# to much bull



## markjd (Aug 1, 2008)

we are trying to open a spanish office of a UK Ltd company, so far we have taken 8 weeks and got nowhere at all, we have a perfectly good english speaking solicitor who doesn't understand that if my wife is director and shareholder of the business she doesn't need permission to act onbehalf of the UK company, we have all the official documents translated and verified as true but still they want this letter (involves getting it translated,notorised then sent back to the UK for a apotille).
Thinking of moving back already to much bull, i was very relaxed the first week after escaping the rat race of the UK but now so wound up back to were i was before i came here.
Anyone have any suggestions please??


----------



## SunnySpain (Jul 30, 2008)

markjd said:


> Anyone have any suggestions please??


Yes, take the day off and go somewhere really nice and relax - lol

Why would you need a Spanish office or this just a choice thing, personally I don't se why you neeed an office outside of your home at all, its just another overhead and by having a fixed office in Spain then you leabe yourself open to paying more tax in Spain.

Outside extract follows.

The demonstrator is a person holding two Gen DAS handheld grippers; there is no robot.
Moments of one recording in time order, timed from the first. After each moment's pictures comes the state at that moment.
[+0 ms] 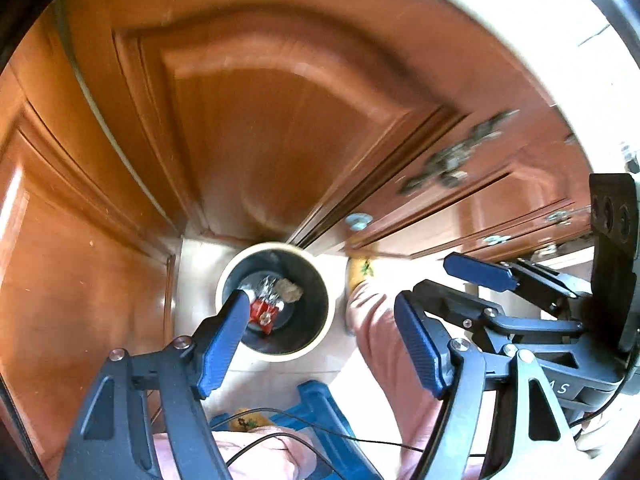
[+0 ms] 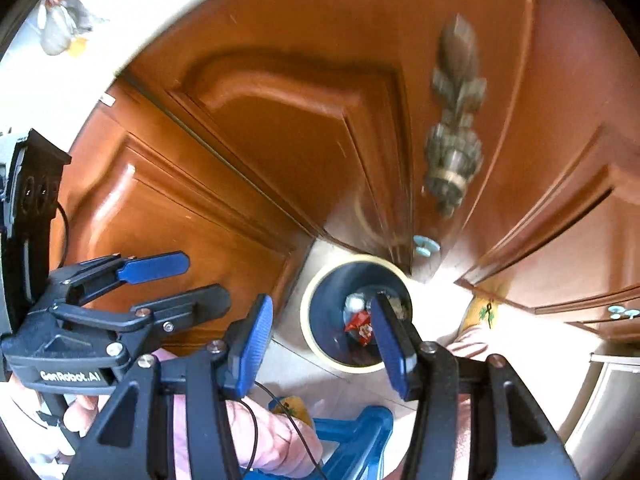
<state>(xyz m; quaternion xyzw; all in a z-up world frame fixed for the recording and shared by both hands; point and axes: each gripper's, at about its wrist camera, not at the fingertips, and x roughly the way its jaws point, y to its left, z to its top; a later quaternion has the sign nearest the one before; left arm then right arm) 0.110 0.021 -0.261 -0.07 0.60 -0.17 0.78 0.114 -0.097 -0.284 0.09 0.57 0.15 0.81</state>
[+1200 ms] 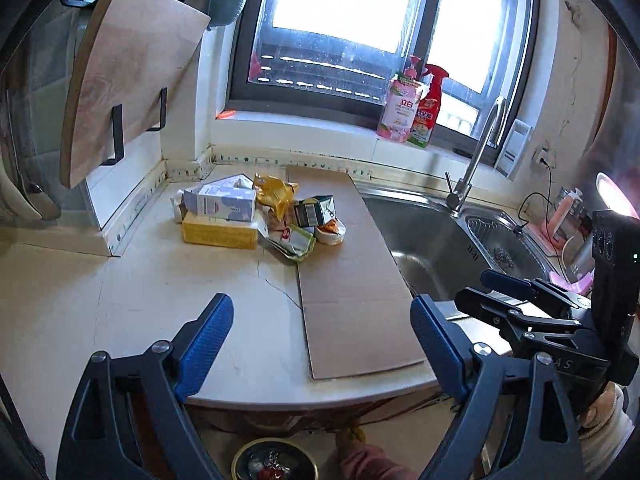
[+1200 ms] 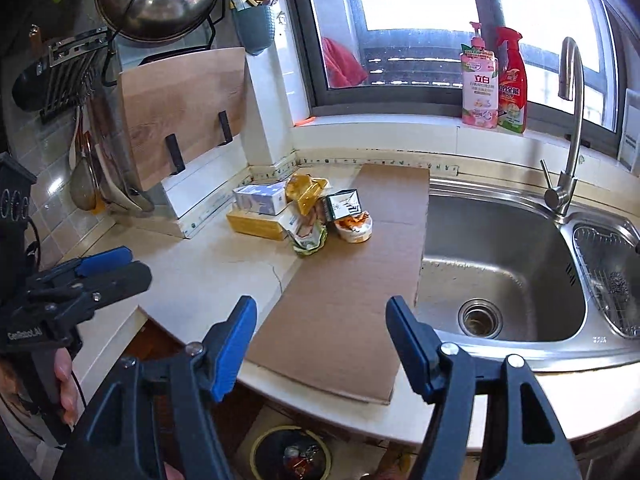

Your company is a Limited company registered with companies house in the UK,
leave it there and do your work over the internet, then you can pay certain taxes in the UK and not here, where tax levels are higher


----------



## markjd (Aug 1, 2008)

SunnySpain said:


> Yes, take the day off and go somewhere really nice and relax - lol
> 
> Why would you need a Spanish office or this just a choice thing, personally I don't se why you neeed an office outside of your home at all, its just another overhead and by having a fixed office in Spain then you leabe yourself open to paying more tax in Spain.
> 
> ...


The office is based in our house not like a proper office and all my work is done over the internet, i have got my padron and residence and have been told i have to pay tax on any work i carry out in Spain, then there is the 180 day thing were are you a tax rsident??
in the future i will need to employ someone to do some of the work so how would i get round this??


----------



## jojo (Sep 20, 2007)

My husband wanted to this - open his business up in Spain, he went into it and realised that ti was soooooo complicated and expensive, so he's now gonna do it the other way round. Keeping his company as a UK company and work from Spain - thats the plan?????


Jo


----------